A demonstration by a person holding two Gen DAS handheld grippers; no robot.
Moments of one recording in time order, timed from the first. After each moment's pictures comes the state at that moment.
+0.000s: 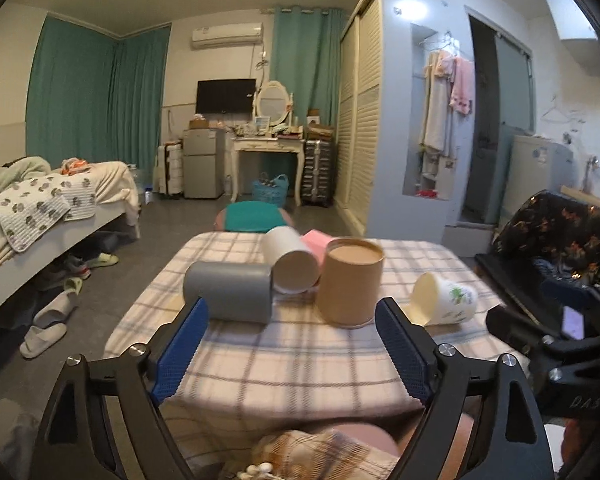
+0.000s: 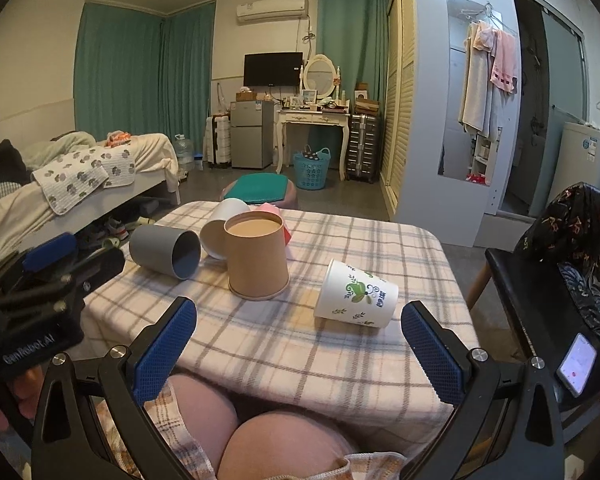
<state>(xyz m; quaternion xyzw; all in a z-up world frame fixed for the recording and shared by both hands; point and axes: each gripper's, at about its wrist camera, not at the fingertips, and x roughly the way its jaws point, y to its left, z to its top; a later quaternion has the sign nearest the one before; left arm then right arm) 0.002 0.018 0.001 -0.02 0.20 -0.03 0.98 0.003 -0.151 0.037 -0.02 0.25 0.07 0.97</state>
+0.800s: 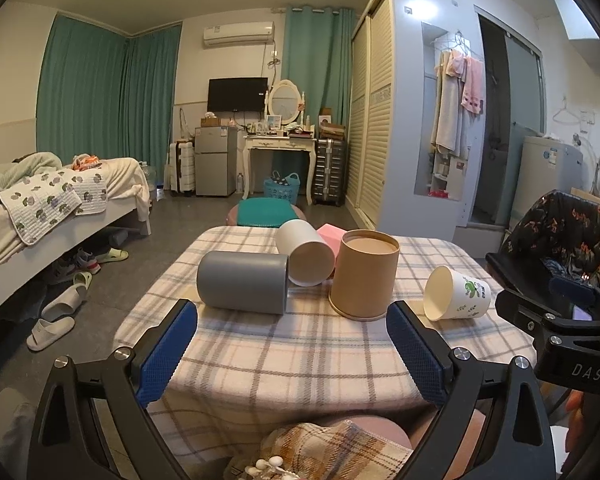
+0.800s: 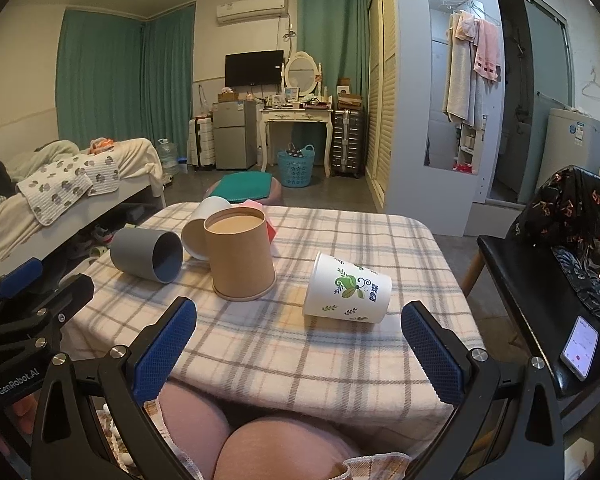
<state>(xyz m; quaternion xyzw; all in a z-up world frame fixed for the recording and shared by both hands) -0.005 0.024 -0.006 -0.02 0.20 -0.01 0.98 0.012 -0.156 0.030 0.00 0.25 0.04 0.97</state>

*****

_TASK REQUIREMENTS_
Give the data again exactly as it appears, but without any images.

_REPLY_
A demonstration by a person holding two Gen DAS handheld grippers; no robot.
Moments of one recording in time order, timed from the first. After each moment's pictures comes the state at that moment.
+0.000s: 
+0.000s: 
<state>(xyz m; quaternion xyzw; all in a z-up world frame fixed for the recording and shared by both hands; point and axes: each gripper's, at about its wrist camera, not at the fingertips, and x roughly the way its jaws point, y to its left, z to its top; a later quaternion has the sign nearest the one before; left arm then right arm) 0.002 0.018 0.001 -0.02 0.20 -0.03 0.98 0.003 -0.151 0.037 -0.02 0.25 0.07 0.97</state>
+0.800s: 
+0.800s: 
<state>(xyz m; quaternion xyzw; all in a z-up world frame fixed for the recording and shared by both hands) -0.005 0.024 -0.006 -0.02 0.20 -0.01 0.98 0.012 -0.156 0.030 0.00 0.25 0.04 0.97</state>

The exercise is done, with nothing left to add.